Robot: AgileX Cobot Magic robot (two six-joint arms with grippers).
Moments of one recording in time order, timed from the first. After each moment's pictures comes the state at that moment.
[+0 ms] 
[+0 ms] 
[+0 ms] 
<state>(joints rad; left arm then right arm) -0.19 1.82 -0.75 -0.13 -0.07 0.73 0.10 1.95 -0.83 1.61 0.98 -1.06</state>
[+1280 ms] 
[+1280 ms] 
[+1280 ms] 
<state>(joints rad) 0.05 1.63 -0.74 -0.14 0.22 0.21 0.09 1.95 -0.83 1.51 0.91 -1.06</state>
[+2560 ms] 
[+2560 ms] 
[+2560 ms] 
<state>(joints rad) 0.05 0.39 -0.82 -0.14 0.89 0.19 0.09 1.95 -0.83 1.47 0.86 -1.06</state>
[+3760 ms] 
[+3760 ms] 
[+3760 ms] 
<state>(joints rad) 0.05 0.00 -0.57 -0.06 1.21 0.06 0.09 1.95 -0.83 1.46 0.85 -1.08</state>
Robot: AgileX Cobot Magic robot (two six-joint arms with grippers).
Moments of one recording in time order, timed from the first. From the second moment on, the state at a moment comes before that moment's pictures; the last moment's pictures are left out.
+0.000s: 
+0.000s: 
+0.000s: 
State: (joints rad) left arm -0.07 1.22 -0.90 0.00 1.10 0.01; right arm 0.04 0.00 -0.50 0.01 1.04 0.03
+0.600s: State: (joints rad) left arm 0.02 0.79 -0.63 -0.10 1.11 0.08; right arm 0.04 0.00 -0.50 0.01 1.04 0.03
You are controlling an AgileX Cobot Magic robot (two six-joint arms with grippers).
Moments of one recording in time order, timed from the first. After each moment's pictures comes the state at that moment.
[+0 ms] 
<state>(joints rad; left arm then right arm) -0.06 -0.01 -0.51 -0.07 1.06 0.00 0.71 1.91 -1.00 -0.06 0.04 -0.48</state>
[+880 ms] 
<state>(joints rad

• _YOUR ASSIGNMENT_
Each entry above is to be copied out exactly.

• _TASK RESPONSE_
Robot: AgileX Cobot Magic robot (two six-joint arms with grippers).
Moments of one recording in time order, timed from the first. After each moment's pictures comes the state at that moment.
[+0 ms] 
[+0 ms] 
[+0 ms] 
<state>(joints rad; left arm then right arm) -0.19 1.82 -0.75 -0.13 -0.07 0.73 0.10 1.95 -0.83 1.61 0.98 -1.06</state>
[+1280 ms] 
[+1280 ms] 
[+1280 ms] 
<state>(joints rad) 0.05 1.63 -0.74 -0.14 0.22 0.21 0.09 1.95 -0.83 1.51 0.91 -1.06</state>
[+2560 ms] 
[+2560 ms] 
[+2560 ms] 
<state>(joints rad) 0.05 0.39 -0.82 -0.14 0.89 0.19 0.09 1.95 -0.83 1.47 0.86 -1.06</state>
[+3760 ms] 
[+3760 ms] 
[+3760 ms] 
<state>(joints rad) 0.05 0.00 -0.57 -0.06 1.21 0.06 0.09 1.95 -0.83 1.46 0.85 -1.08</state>
Robot: AgileX Cobot Magic robot (two six-joint arms with grippers).
Moments of one recording in time order, timed from the first. From the second moment on, the state at a moment comes before that moment's pictures; the last moment's pictures are left out.
+0.000s: 
+0.000s: 
+0.000s: 
State: (joints rad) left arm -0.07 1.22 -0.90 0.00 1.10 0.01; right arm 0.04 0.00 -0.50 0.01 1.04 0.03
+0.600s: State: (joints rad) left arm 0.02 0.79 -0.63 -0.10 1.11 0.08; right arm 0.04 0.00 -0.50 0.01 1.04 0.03
You are controlling an AgileX Cobot Magic robot (two six-joint arms with grippers).
Moments of one recording in time order, timed from the first. After each moment's pictures comes the state at that moment.
[+0 ms] 
<state>(joints rad; left arm then right arm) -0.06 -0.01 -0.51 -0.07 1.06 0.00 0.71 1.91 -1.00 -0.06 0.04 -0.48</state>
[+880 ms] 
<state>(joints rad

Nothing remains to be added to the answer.